● WORK INSTRUCTION
Skip the pictures. Quote every line below, exactly, from the one with "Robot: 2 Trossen" through the final line.

____________________

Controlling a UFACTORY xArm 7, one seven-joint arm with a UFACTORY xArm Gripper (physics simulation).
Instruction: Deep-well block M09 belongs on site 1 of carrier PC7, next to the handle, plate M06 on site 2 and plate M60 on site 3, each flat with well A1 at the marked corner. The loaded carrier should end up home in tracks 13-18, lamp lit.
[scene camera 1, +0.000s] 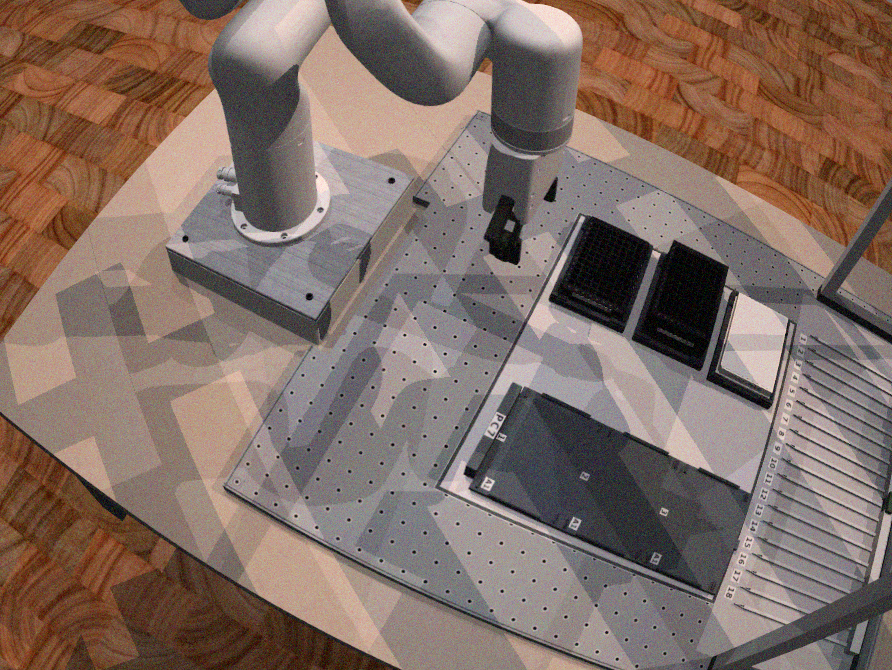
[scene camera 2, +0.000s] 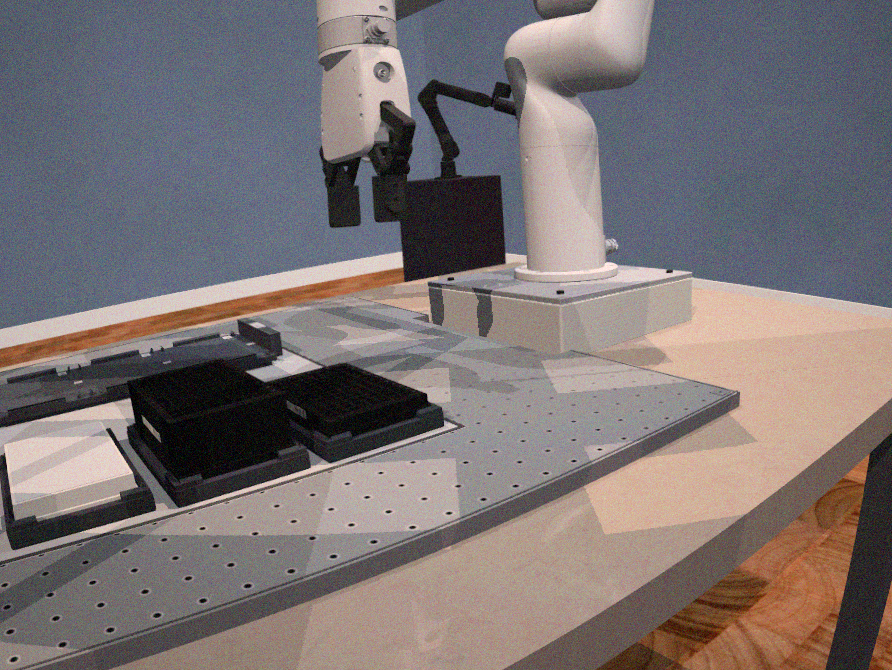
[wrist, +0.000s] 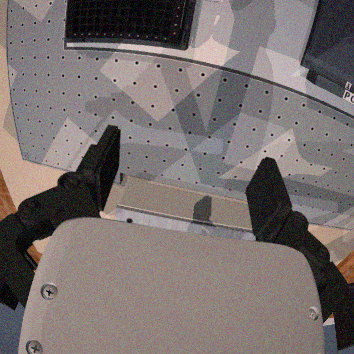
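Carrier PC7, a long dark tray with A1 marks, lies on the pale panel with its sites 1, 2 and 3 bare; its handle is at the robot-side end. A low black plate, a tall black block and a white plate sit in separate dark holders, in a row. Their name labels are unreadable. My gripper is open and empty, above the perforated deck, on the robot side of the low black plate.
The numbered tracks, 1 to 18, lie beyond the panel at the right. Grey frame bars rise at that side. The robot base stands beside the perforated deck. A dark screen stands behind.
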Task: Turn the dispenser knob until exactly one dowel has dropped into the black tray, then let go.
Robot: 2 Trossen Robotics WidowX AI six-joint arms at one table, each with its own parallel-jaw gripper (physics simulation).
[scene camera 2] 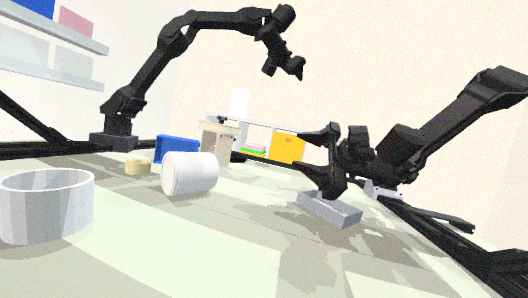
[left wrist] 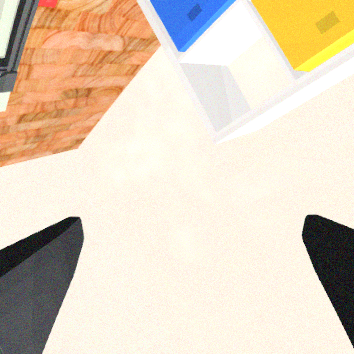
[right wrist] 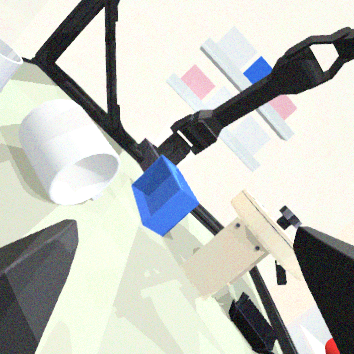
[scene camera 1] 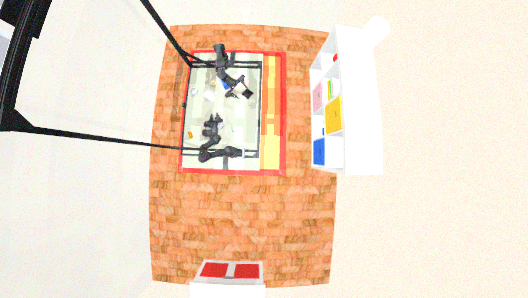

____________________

● EXERCISE SOLUTION
Robot: 2 Trossen Robotics WidowX AI six-joint arms at one table, each with its own parallel-jaw gripper (physics simulation).
[scene camera 2] 
[left wrist] 
[right wrist] 
[scene camera 1] 

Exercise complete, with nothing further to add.